**Exercise instructions:** In the records that follow, find each line containing "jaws" and copy it.

**Data under study:**
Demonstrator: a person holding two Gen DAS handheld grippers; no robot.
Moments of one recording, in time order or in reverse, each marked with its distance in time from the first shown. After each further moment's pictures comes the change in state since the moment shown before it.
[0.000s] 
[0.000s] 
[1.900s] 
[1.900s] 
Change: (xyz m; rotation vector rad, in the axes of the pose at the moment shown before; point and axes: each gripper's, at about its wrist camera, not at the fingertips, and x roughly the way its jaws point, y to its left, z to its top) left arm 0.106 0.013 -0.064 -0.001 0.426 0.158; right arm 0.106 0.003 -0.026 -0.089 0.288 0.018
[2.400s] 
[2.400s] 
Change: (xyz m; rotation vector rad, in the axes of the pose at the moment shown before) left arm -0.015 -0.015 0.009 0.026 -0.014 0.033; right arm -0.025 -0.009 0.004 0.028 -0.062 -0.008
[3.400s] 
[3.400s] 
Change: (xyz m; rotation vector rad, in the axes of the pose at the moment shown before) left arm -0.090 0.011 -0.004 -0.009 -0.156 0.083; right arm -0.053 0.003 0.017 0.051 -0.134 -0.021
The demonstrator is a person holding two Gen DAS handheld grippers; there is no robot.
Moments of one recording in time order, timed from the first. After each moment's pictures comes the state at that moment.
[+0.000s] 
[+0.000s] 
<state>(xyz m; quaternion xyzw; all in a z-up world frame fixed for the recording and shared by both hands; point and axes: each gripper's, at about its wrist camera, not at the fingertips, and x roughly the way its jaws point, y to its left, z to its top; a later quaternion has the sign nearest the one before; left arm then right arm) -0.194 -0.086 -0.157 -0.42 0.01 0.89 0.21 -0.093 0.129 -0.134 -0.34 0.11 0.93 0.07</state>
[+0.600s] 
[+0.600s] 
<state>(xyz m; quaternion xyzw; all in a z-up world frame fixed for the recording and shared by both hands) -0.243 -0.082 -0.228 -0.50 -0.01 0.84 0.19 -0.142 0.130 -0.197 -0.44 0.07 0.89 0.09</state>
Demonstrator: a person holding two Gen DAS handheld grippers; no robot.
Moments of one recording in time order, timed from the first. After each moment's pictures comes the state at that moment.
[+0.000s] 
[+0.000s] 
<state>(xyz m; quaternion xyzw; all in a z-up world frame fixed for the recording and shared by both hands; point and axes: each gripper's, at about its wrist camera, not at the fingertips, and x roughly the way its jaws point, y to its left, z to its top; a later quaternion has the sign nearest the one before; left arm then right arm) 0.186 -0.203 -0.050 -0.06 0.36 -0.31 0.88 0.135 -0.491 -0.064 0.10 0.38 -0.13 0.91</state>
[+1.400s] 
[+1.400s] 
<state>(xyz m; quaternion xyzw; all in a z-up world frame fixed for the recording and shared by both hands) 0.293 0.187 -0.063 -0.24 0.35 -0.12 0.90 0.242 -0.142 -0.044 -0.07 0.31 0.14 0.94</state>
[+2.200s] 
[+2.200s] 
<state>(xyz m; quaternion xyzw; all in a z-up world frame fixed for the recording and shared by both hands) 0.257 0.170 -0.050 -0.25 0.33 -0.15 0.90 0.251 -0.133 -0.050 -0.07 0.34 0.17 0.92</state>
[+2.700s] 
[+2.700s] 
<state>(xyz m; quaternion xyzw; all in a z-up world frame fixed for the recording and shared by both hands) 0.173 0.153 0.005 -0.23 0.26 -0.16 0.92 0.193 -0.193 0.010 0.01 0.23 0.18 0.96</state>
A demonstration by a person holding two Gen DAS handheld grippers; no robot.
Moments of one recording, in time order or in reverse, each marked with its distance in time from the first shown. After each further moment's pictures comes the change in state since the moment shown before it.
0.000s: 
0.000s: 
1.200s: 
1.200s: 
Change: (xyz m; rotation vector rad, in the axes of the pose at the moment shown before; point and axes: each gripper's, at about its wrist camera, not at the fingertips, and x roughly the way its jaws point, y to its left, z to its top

**Solution to this task:**
Change: (xyz m; rotation vector rad, in the axes of the pose at the moment shown before; point and axes: each gripper's, at about its wrist camera, not at the fingertips, and x roughly the way its jaws point, y to its left, z to its top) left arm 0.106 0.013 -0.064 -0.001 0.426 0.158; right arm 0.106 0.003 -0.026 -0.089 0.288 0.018
<state>(xyz m; quaternion xyzw; all in a z-up world frame fixed for the recording and shared by both hands; point and axes: each gripper's, at about its wrist camera, not at the fingertips, and x roughly the way its jaws point, y to its left, z to its top; a later quaternion has the sign nearest the one before; left arm then right arm) -0.194 -0.086 -0.157 -0.42 0.01 0.89 0.21 -0.093 0.129 -0.134 -0.34 0.11 0.93 0.07</state>
<state>(xyz m; quaternion xyzw; all in a z-up world frame fixed for the recording and shared by both hands; point and axes: each gripper's, at about its wrist camera, not at the fingertips, and x roughly the way its jaws point, y to its left, z to its top; a later quaternion has the sign nearest the one before; left arm then right arm) 0.186 -0.203 -0.050 -0.06 0.36 -0.31 0.88 0.135 -0.491 -0.064 0.10 0.38 -0.13 0.91</state>
Change: (xyz m; rotation vector rad, in the axes of the pose at the moment shown before; point and axes: each gripper's, at about its wrist camera, not at the fingertips, and x roughly the way its jaws point, y to its left, z to its top

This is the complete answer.